FIG. 3 is a schematic diagram showing a configuration of a reaction tank according to another embodiment of the present invention.

[Explanation of symbols]

 DESCRIPTION OF SYMBOLS 1 Reaction tank 1a Gas-phase part 2 Temporary storage tank 2a Gas-phase part 3,13,15 Siphon pipe 4 Pressure regulation system 5a, 5b, 5c Valve 6 Blower 7 Pipe line 8 Raw material supply system 9 Fermentation product removal system 10 Liquid level meter

 ──────────────────────────────────────────────────続 き Continuing on the front page (72) Inventor Toshiyuki Shibata 2-47, Shikitsu-Higashi 1-chome, Namiwa-ku, Osaka-shi, Osaka (72) Inventor Shinichiro Wakahara Higashi-ichi, Shichitsu, Naniwa-ku, Osaka-shi, Osaka No.2-47 F-term in Kubota Corporation (reference) 4D059 AA02 AA05 BA48 BA60 BJ20 BK30 CA30 EA03

Claims (3)

[Claims] 1. A reaction tank that forms an airtight space and performs a fermentation process, a temporary storage tank that is disposed above the reaction tank to form an airtight space, a gas phase portion of the reaction tank, and a gas phase of the temporary storage tank. A pressure regulating system having a valve for opening and closing the pipe, and a siphon pipe for communicating the liquid phase of the reaction tank with the liquid phase of the temporary storage tank.
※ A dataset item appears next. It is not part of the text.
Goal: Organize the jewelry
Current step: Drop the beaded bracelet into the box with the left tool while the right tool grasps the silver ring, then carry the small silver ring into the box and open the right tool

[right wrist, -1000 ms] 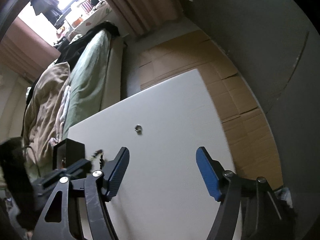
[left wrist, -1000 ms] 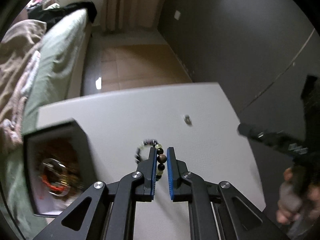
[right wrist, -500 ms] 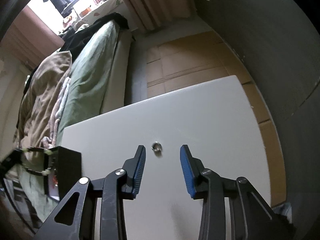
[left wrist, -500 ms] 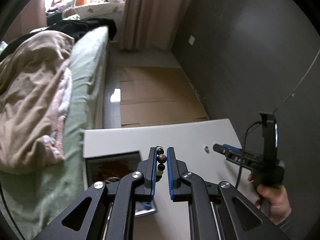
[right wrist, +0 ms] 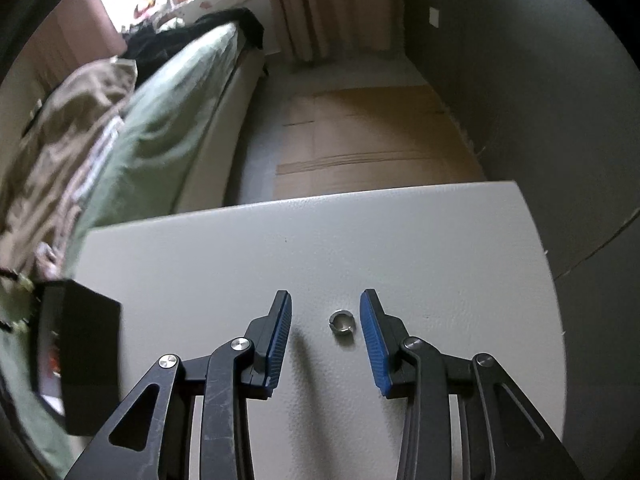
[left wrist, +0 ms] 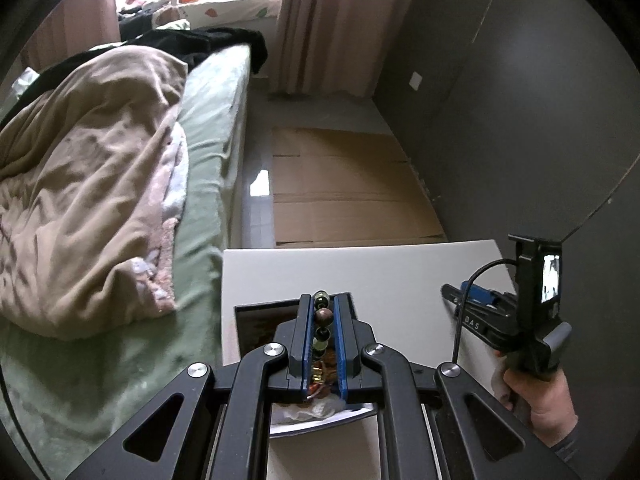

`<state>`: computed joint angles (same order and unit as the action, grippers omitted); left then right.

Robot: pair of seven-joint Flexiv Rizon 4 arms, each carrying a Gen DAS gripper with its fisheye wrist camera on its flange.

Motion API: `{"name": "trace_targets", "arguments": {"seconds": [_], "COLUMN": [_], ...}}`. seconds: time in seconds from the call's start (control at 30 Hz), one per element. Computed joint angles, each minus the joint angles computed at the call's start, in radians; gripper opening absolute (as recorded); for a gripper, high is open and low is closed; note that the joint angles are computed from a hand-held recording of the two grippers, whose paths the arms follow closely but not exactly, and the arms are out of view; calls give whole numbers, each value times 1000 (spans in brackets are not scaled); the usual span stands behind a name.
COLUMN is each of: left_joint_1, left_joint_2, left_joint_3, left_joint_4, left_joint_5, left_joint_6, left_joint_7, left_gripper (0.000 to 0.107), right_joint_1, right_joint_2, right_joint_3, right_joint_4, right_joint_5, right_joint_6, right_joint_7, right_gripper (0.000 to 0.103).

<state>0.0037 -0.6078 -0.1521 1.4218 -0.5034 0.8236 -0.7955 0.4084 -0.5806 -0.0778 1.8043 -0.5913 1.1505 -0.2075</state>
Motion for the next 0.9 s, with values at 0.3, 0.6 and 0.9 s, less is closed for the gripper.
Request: {"name": "trace_targets", "arguments": {"seconds": [0.3,0.6,0.9], "left_joint_1": [7,45,67], "left_joint_2": [-24,10,26], "left_joint_3": [-7,-59,-85], "left_joint_4": [3,103,185], "left_joint_5": [-10,-148,-296], "left_joint_6": [-17,82,189], "left_joint_7": [-24,31,134], "left_gripper": [10,75,75], "right_joint_1": [-38,14,60], "right_joint_2": [25,82,61], "right_joint_3": [41,-28,-48], "right_joint_4": [28,110,88], "right_joint_5": [40,6,62], "right_joint_6": [14,227,373], "right_joint_7": [-39,37,-3], "right_gripper": [14,14,14]}}
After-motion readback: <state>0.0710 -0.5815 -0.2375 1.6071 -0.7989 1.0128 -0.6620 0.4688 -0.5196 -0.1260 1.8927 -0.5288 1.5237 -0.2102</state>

A reaction tank having a characteristic stirring function. 2. A reaction tank for forming a hermetically sealed space and carrying out a fermentation process, a temporary storage tank disposed above the reaction tank to form an airtight space, a gas phase portion of the reaction tank and a gas phase of the temporary storage tank. And a transfer system for transferring the liquid in the reaction tank to the temporary storage tank, and a siphon pipe for connecting the liquid phase of the reaction tank to the liquid phase of the temporary storage tank. A reaction tank having a characteristic stirring function. 3. A reaction tank for forming a gas-tight space to carry out a fermentation process, a temporary storage tank disposed above the reaction tank to form a gas-tight space, a gas phase portion of the reaction tank, and a gas phase of the temporary storage tank. And a transfer system for transferring the liquid in the reaction tank to the temporary storage tank, and a siphon pipe for connecting the gas phase part of the reaction tank and the liquid phase part of the temporary storage tank. A reaction tank having a characteristic stirring function.